### What this task involves
For this exercise, reproduce the entries below exactly, but only from the line containing "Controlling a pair" through the line containing "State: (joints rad", both included.

[Records from a collection]
⁂
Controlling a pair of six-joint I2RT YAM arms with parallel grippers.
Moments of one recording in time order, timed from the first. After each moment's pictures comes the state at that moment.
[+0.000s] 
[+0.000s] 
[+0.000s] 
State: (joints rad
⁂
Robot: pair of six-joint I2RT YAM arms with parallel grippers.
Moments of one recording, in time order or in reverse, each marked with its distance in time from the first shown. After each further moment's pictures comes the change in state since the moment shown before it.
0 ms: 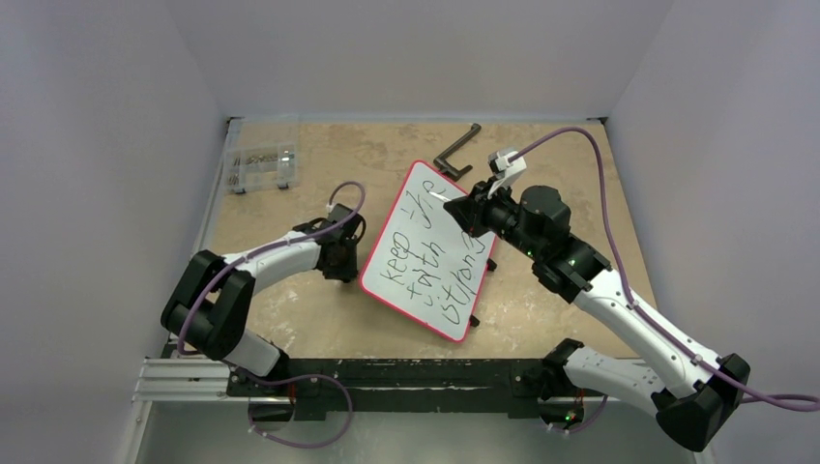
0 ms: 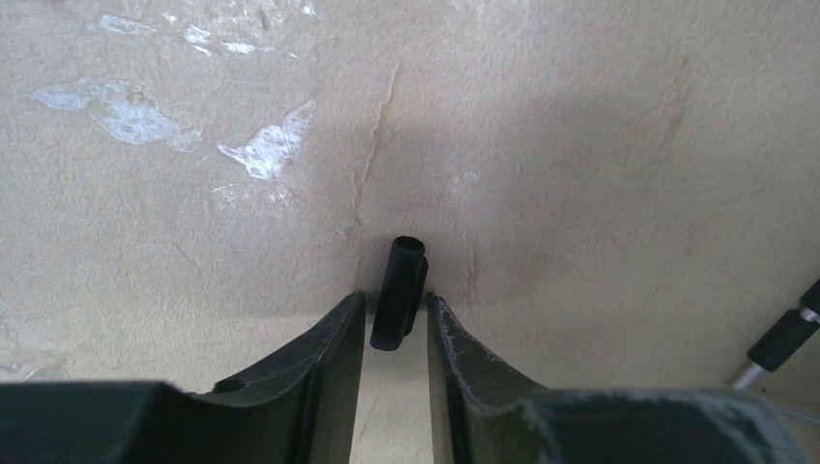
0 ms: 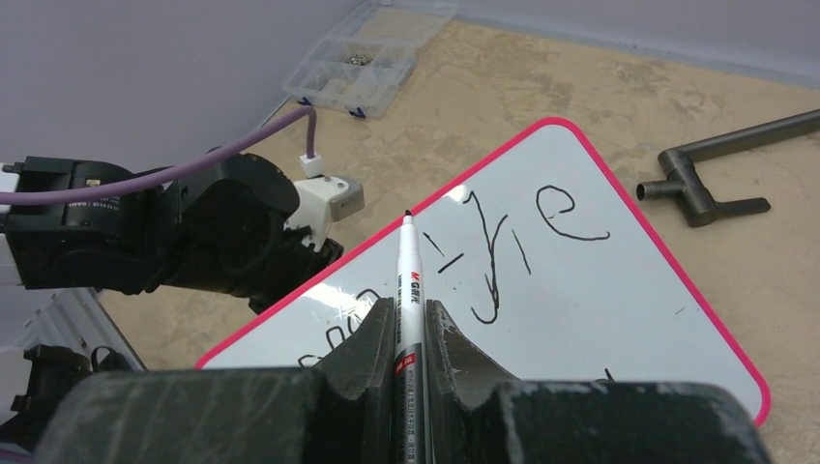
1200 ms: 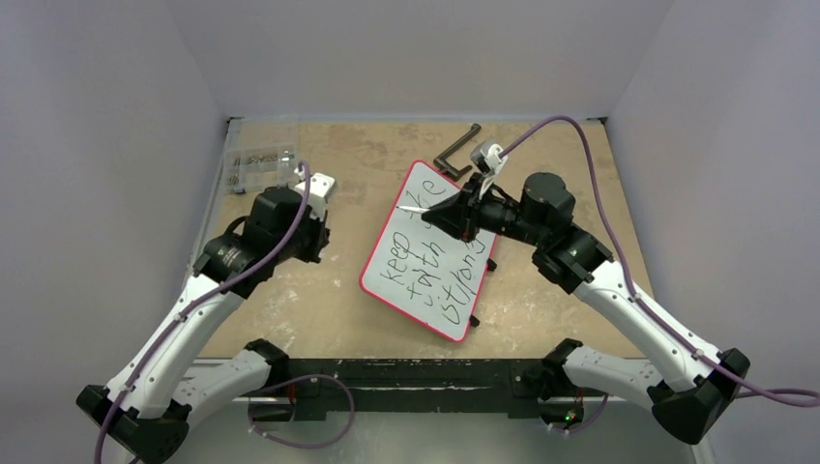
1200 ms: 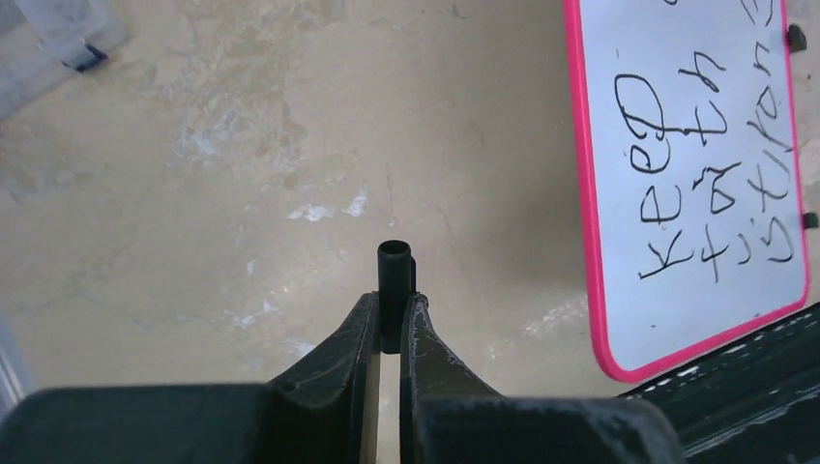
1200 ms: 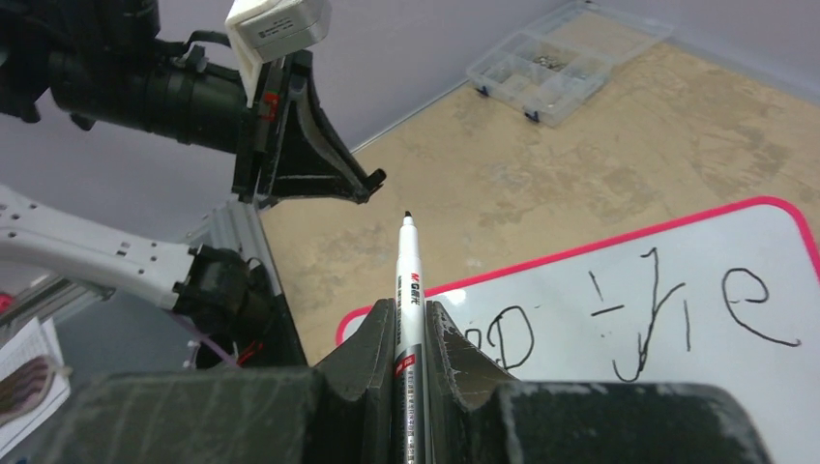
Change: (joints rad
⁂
### Response below
Controlling a pair of six-joint I2RT YAM arms with parallel grippers.
Moments of one recording in time order, timed from the first. After each moment's pictures comes the state at that moment.
[+0.000s] 
[+0.000s] 
[+0.000s] 
State: (joints rad

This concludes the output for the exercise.